Director Andrew Stanton (WALL-E, Finding Nemo) makes the leap from animation to live-action with this overly-ambitious adaptation of Edgar Rice Burroughs’ story A Princess of Mars. Taylor Kitsch (TV’s Friday Night Lights) stars as the title character, a world-weary Confederate army captain who gets magically whisked away to the planet Mars. There he falls in love with a Martian princess (Lynn Collins) while getting embroiled in a war among two warring factions of humanoids and a more alien species called the Tharks. As the adventure unfolds, Carter begins to wonder whether he belongs back on Earth, or if he should stay on Mars.
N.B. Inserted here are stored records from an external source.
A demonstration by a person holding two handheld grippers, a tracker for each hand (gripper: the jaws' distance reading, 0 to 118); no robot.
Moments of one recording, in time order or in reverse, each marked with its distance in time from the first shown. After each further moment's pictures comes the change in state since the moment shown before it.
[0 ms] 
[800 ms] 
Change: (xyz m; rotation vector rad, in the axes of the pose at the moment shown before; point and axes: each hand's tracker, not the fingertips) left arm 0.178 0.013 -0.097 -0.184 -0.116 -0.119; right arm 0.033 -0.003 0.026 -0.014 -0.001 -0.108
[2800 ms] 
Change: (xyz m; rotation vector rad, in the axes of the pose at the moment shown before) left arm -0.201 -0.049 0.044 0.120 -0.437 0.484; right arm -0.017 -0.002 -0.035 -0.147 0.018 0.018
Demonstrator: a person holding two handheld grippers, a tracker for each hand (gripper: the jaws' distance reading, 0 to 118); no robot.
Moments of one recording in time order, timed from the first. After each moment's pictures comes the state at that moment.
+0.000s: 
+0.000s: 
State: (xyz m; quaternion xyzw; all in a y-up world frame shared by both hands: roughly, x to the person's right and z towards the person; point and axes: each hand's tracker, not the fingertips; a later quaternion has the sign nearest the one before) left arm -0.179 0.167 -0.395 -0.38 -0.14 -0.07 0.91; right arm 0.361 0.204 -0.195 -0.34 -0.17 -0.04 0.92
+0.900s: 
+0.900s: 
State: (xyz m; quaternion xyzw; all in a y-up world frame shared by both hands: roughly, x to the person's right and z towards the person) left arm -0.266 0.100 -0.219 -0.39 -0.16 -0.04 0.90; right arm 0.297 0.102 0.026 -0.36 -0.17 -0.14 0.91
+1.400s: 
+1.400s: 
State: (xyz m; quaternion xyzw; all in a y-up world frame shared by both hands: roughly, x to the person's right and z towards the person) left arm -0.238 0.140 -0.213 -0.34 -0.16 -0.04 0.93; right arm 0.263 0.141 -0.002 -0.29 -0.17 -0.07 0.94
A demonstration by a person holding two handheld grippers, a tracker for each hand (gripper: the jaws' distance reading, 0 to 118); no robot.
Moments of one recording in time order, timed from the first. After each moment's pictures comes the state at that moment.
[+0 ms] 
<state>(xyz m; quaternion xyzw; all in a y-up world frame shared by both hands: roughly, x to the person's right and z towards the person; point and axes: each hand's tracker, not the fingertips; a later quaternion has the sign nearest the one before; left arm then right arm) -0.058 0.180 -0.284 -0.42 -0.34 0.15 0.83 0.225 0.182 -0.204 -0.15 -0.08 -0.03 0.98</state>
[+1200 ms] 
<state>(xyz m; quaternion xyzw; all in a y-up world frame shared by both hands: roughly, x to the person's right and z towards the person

John Carter would and should have been more appropriately titled John Carter of Mars if another movie, Mars Needs Moms hadn’t flopped at the box office. But that wouldn’t have helped with the cumbersome screenplay. The first hour of this movie is confusing and bewildering with its massive, inelegant dumps of exposition. It jumps through time and across the universe enough to give viewers whiplash. The film’s second biggest problem is its main star. Kitsch is simply no movie star, and lacks the charisma to pull us into an adventure with him.

Despite its significant setbacks, if you can stick with the story to the midway point, the second half of the film becomes much more dramatic and entertaining. Lynn Collins is very good as the princess, a woman who falls for Carter while trying to escape a politically contrived marriage. David Strong makes for a good, cold primary villain, and Willem Dafoe lends his recognizable voice to the mercurial leader of the Tharks. The most compelling part of John Carter is its last fifteen minutes, an emotional coda that helps redeem the film’s clunky first hour. To what extent depends on how forgiving the viewer is.

With Samantha Morton, Thomas Haden Church, and Bryan Cranston. Composer Michael Giacchino delivers a nice love theme.